Im Nationalrat hat sich laut Schmid-Federer auch gezeigt, wer im kritischen Denken geschult ist, und wer nicht. Gerade die zunehmende politische wie auch gesellschaftliche Polarisierung hat aus ihrer Sicht mit einem Mangel an flexiblem Denken zu tun. Die ehemalige Nationalrätin hält fest: «Wer polarisiert, hat ein einfaches Weltbild und ein engstirniges Denken.» Romanistik-Absolventen hingegen hätten ein historisches und philosophisches Bewusstsein und gelernt, differenziert zu argumentieren. Diese Qualitäten brauche es, um politische Lösungen zu realisieren.
Barbara Schmid-Federer ist seit rund zwei Wochen Präsidentin der Stiftung Pro Juventute. Daneben präsidiert sie das Schweizerische Rote Kreuz des Kantons Zürich und ist Vizepräsidentin des Schweizerischen Roten Kreuzes. Weiter ist sie Mitglied in rund 20 Gremien – von der Stiftung Pro Mente Sana bis zu Swisspeace.
Sind das nicht ein bisschen viele Ämter? «Ich kann in all diesen Funktionen das machen, was mich am meisten motiviert: mich für die Verletzlichsten einzusetzen», erklärt sie. Um sich vermehrt auf ihr soziales Engagement zugunsten von bedürftigen Menschen konzentrieren zu können, sei sie vor einem Jahr als Nationalrätin zurückgetreten. «Sowohl beim Roten Kreuz wie bei Pro Juventute erlebe ich immer wieder an der Basis, was verletzliche Menschen wirklich brauchen. Mit unseren Aktionen können wir sehr schnell und effizient Menschen helfen.» Als Parlamentarierin erreiche man nur in kleinen Schritten etwas.

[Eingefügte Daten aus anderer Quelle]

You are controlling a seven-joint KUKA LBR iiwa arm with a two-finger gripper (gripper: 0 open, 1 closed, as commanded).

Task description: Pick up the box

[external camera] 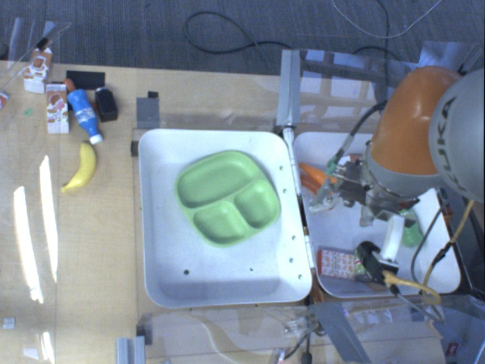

Ausserdem sei es viel einfacher, verschiedene Gremien unter einen Hut zu bringen, als ein Nationalratsmandat auszuüben. Heute bleibt ihr mehr freie Zeit als früher. Barbara Schmid-Federer kann sich deshalb auch mehr als Alumna engagieren – zum Beispiel, indem sie Studentinnen und Studenten den Mehrwert eines Romanistik-Studiums aufzeigt.